Europe 30 – Notting Hill Carnival

Notting Hill Carnival (1)

Where?
London, England
When?
Sunday and Monday of the August Bank Holiday weekend
How long?
2 days
Over the last weekend in August, the streets of Notting Hill shrug off their chi-chi trendiness to make way for London’s biggest, best and most deliciously anarchic street festival. The splash of coloured costumes, the sound of soca, the smell of jerk chicken and the noise of a million people partying in the occasional sunshine mean it’s carnival time again – and if you like Red Stripe, coma-inducing ganja and ground- shakingly deep bass lines, then this is the place to be. If the weather’s good and the sound crews are on form, the Notting Hill Carnival can serve up one of the best party times you’ll ever experience. Dress in your best, buy yourself a whistle from any street vendor and head into the throbbing crowds in search of that perfect tune.
History
Notting Hill Carnival’s roots lie in an event held in St Pancras Town Hall, in 1959, when the West Indian Gazette editor, Claudia (ones, organized an event to showcase the musical talents of the local black community. This music festival was both sporadic and nomadic, but finally settled in the Notting Hill area under the stewardship of social worker Rhaune Laslett from 1964 onwards. Carnival has been taking place on the last weekend of August since that time, serving as a focal point for local black immigrants from the Caribbean, particularly Trinidad, as well as bringing together the people of Notting Hill. Believe it or not, this plush neighbourhood was one of the poorest districts in London then, and racism was rife, so the idea of a street carnival at which blacks and whites would celebrate together freely, eating, drinking and dancing to some great tunes, was nothing short of a social revolution.
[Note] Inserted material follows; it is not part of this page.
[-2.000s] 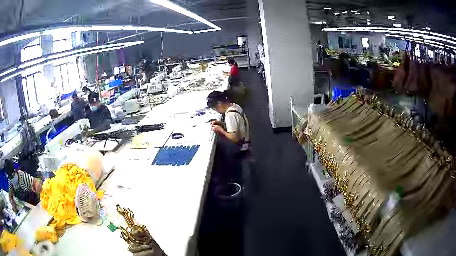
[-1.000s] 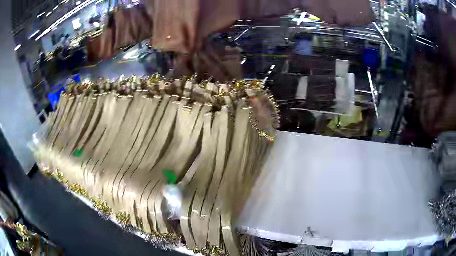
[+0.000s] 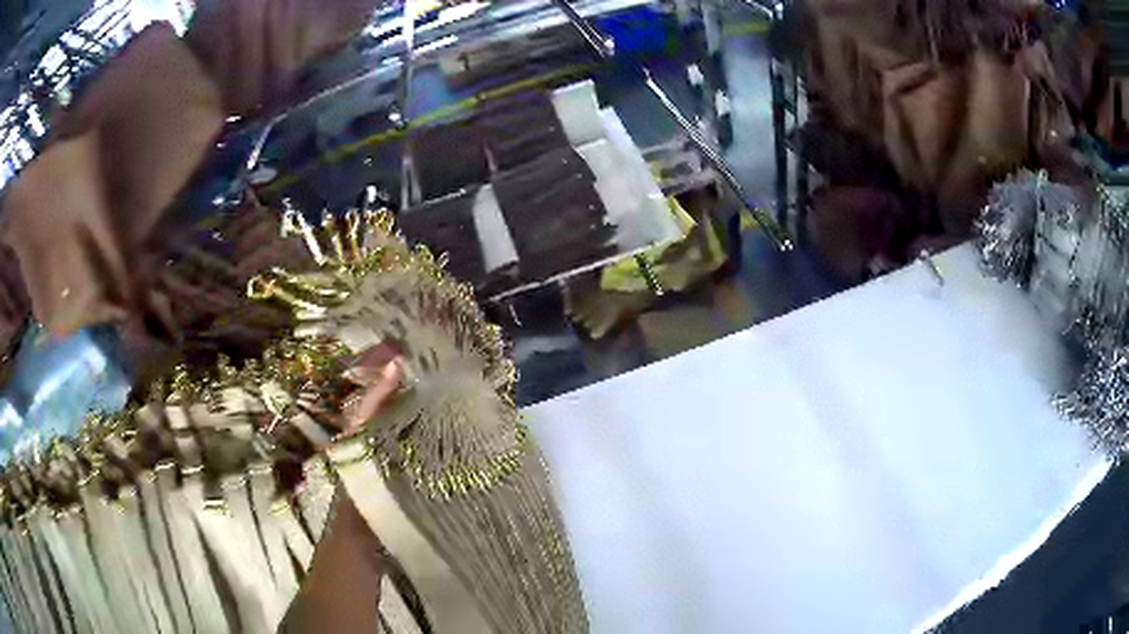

Carnival bounced along as pretty much a local affair for ten years until Jamaican-style sound systems were introduced in the 1970s, attracting record levels of young people and swelling the weekend crowds to half a million. The increase in numbers quickly led to trouble, and the 1976 event ended in a full-scale riot. Following the Brixton riots in 1981, thirteen thousand officers were deployed at Carnival, and violence dogged the event throughout the 1980s.
Various committees have taken over the organization over the past decade, the most recent being the London Notting Hill Carnival organization, who have run the show since 2003. The procession route has been redefined several times, but despite pressure from the police and local authorities for a more significant change, away from the cramped streets of Notting Hill, ncluding proposals to finish the parade in Hyde Park or relocate the event entirely to somewhere else in North London, no one’s been able to move the main event. However, 2005 saw London Mayor Ken Livingstone stage a parallel “Caribbean Showcase” in Hyde Park on Carnival Monday, a family-oriented event with food stalls, live music and displays on Caribbean arts and culture. Though not a roaring success, it looks like becoming an annual addition to the main festival.
The main criticism of the Carnival nowadays is that it has lost its roots and serves merely as fertile marketing ground for multinationals gunning for a young white audience. Where once Afro-Caribbean locals cheered on their loved ones in the mas bands, now twenty-something investment bankers, gyrating self-consciously on the balconies of their half-million-pound flats, nervously eye their BMW parked outside. But though Carnival, like Notting Hill itself, has succumbed to a level of gentrification, the last few years have also seen it open up into a unique celebration of London’s diversity, with Trinidad-style costume bands sharing the route with Brazilian samba schools and North Indian dance groups, while reggae sound systems run by middle- aged white guys draw in crowds of hardened dancehall fans. And the free and easy Carnival mentality, most usually illustrated by the image of a costumed black woman dancing with a smiling police officer, serves as a welcome excuse for Londoners to suspend their cool reserve for a couple of days and just let the party take over.